Wednesday, August 27, 2014

Military Aircraft Sales Visualized (1990)

I am working on a new paper that uses SIPRI data to look at more fine-grained transactions than the simple TIV value that I used for my dissertation research.  The project that I am working on is using these data to test some hypotheses that are related to realist behavior by states.  I am in the midst of coding the data.  The coding itself has been a good project to get me down into the details of arms transactions by states.  I am looking at transactions by examining the trade registers for all years from 1990-2013.

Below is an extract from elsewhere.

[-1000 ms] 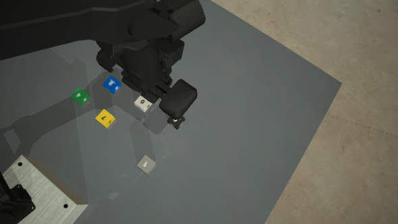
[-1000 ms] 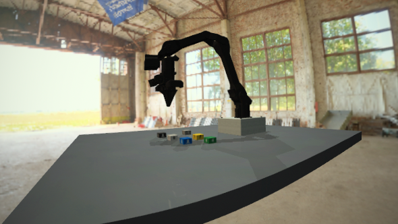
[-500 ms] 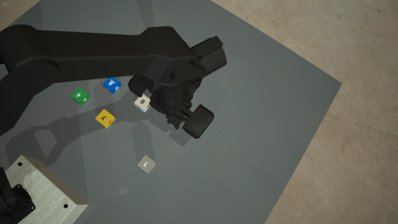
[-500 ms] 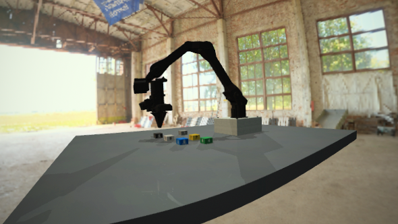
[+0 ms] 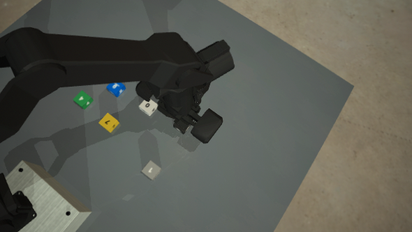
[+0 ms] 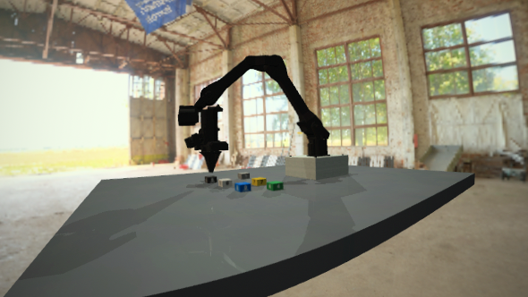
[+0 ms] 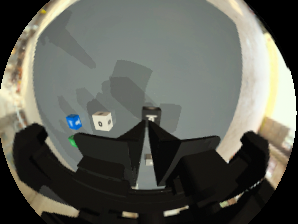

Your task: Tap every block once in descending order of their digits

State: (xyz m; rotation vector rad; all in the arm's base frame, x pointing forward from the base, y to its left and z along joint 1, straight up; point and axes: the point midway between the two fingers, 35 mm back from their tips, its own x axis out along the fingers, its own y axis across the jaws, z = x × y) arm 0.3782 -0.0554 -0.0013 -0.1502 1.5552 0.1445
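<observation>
The black block is 10 mm to the right of my gripper tip and 20 mm below it. Also, from my gripper tip: grey block (120 mm behind, 40 mm to the right, 20 mm below); white block (30 mm behind, 80 mm to the left, 20 mm below); yellow block (130 mm behind, 110 mm to the left, 20 mm below).
</observation>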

I have completed my first year of data coding.  Overall there were 215 distinct military aircraft sales in which aircraft were delivered in 1990.  This involved 26 suppliers, the largest two were the USSR and the United States.  Even more states were the recipients of these aircraft sales.  This included the sale of all types of aircraft ranging from small helicopters to large cargo planes.  The most interesting sales are those involving fighter jets and jets that have other strike capabilities.

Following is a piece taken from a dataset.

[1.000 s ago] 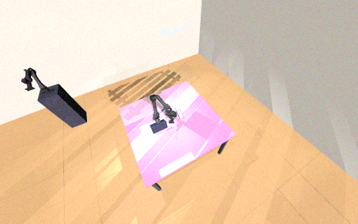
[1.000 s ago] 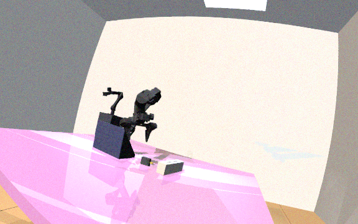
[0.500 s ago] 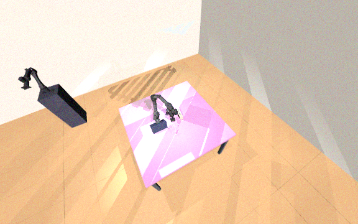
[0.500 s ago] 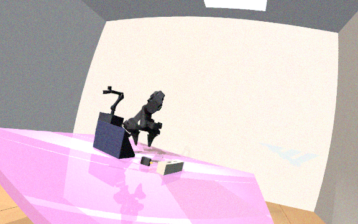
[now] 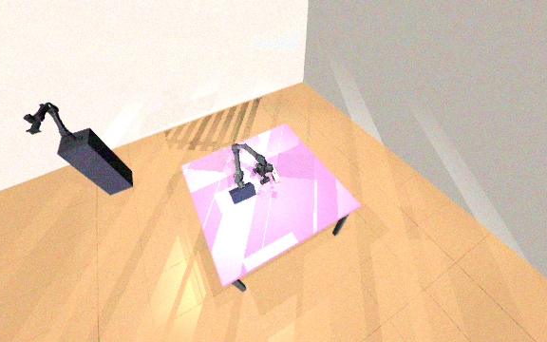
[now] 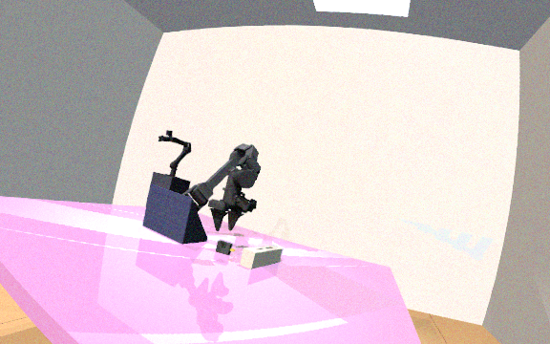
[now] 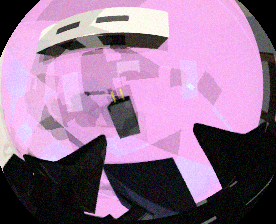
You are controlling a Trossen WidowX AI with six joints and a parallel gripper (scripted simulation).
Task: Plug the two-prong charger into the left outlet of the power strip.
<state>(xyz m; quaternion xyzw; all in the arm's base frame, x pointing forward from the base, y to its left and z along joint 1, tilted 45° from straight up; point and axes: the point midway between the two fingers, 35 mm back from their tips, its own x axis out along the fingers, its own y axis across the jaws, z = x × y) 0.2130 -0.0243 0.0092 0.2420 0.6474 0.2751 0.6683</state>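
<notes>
My gripper tip is 1 cm short of the two-prong charger, 3 cm to the right of it and 6 cm above it.
</notes>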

Since I can't help it, I have visualized the sale of aircraft between states as a network.  The graph probably needs some work.  I plan on cutting it down into chunks, aircraft by type, at a later time.  For now, though, I thought it would be a fun graph to post.
Data on arms sales come from the SIPRI data.

Friday, August 22, 2014

Presidential Involvement in Arms Sales: Israel and France Edition

Today while I was working on coding aircraft sales (using SIPRI trade register data) I came across and aircraft type that I wanted more details about.  That took me down the Wikipedia wormhole.  What I found was a very interesting history of presidential involvement in arms sales - in this case the French President and sales of Mirage 5 fighters to Israel during the 1960s.

From Wikipedia:

The first Mirage 5 flew on 19 May 1967.[2] It looked much like the Mirage III, except it had a long slender nose that extended the aircraft's length by about half a metre. A pitot tube was distinctively moved from the tip of the nose to below the nose in the majority of Mirage 5 variants. 
The Mirage 5 retained the IIIE's twin DEFA guns, but added two additional pylons, for a total of seven. Maximum warload was 4,000 kg (8,800 lb). Provision for the SEPR rocket engine was deleted. 
Rising tensions in the Middle East led French President Charles de Gaulle to embargo the Israeli Mirage 5s on 3 June 1967. The Mirages continued to roll off the production line, even though they were embargoed, and by 1968 the batch was complete and the Israelis had provided final payments. 
In late 1969, the Israelis, who had pilots in France testing the aircraft, requested that the aircraft be transferred to Corsica, in theory to allow them to continue flight training during the winter. The French government became suspicious when the Israelis also tried to obtain long-range fuel tanks and cancelled the move.The Israelis finally gave up trying to get the aircraft and accepted a refund. 
Some sources claim cooperation with France resumed outside the public's eye and Israel received 50 Mirage 5s in crates from the AdA, while the AdA took over the 50 aircraft originally intended for Israel, as Mirage 5Fs.[3][4][5]Officially, Israel claimed to have built the aircraft after obtaining complete blueprints, naming them IAI Nesher.[6][7]
In my dissertation I looked at the involvement of the Russian president in setting up deals for arms sales to other countries. There are some theories about arms transfers that would say that states such as France would be less likely to bow to pressure to restrict arms sales since there is a great deal of domestic pressure and incentives to produce these weapons systems for export. The customer (Israel) and the context (the 1967 war) are certainly factors to consider when looking at the case.  However, this is also in contrast to France's continued plan to sell Mistrel class ships to Russia in the midst of sanctions on Russia for its actions in Crimea and Ukraine.

I was happy to find more examples of presidential involvement in such matters because it reinforces the important foreign policy implications of exporting coercive capabilities to other states in the world system.